== WHAT IS NEEDED ==
Go through the material line by line and copy each one with the word "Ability".

== RAW DATA ==
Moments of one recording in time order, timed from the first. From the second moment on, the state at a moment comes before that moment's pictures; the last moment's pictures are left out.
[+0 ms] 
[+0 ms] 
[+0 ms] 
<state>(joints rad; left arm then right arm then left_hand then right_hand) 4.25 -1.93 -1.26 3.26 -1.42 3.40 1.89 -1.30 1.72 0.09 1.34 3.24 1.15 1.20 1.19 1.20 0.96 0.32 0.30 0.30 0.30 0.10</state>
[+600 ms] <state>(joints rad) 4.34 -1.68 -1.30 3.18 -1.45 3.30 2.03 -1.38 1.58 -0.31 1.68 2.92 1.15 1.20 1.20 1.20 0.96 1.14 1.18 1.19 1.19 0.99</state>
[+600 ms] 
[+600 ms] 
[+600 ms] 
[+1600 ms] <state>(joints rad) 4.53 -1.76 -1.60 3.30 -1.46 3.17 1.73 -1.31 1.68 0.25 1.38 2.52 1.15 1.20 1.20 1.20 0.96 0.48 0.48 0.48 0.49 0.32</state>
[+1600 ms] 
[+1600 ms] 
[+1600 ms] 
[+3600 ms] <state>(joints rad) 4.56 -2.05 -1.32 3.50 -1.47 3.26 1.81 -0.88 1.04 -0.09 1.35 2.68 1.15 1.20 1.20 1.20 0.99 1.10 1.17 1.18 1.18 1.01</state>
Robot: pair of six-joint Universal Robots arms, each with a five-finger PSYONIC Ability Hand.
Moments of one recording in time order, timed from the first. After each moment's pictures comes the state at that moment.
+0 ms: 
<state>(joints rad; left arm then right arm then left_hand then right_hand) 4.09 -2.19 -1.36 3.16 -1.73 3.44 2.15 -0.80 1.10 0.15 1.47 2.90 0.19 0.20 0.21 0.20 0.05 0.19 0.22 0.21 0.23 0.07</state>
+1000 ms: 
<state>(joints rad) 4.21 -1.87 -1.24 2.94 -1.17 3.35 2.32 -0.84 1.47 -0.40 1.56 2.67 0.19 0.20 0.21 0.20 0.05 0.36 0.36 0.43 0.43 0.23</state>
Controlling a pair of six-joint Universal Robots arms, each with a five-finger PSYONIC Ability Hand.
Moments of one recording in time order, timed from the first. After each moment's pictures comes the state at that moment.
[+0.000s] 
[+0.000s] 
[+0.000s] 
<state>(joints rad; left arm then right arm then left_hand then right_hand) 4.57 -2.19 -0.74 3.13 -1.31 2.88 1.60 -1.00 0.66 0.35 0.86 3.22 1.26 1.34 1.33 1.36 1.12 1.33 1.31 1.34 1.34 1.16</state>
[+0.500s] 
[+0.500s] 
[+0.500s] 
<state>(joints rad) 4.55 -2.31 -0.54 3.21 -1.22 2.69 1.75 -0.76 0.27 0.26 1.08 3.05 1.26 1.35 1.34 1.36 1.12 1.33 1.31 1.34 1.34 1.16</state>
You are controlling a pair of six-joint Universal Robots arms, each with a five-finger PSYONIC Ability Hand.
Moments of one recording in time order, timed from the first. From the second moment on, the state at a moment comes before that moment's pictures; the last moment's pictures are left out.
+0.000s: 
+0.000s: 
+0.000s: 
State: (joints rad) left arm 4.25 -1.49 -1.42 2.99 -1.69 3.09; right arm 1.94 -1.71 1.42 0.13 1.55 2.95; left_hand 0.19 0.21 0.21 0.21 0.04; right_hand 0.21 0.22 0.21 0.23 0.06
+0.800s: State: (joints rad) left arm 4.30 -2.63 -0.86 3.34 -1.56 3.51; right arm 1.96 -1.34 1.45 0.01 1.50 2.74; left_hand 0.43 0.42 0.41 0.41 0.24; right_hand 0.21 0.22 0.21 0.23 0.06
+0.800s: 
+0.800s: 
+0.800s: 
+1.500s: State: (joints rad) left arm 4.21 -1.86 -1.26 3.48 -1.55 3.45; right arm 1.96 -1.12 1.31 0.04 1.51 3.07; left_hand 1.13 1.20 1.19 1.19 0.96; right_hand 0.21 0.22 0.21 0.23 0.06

== RESULT OF THE EXERCISE ==
Robot: pair of six-joint Universal Robots arms, each with a five-finger PSYONIC Ability Hand.
Controlling a pair of six-joint Universal Robots arms, each with a five-finger PSYONIC Ability Hand.
You are controlling a pair of six-joint Universal Robots arms, each with a five-finger PSYONIC Ability Hand.

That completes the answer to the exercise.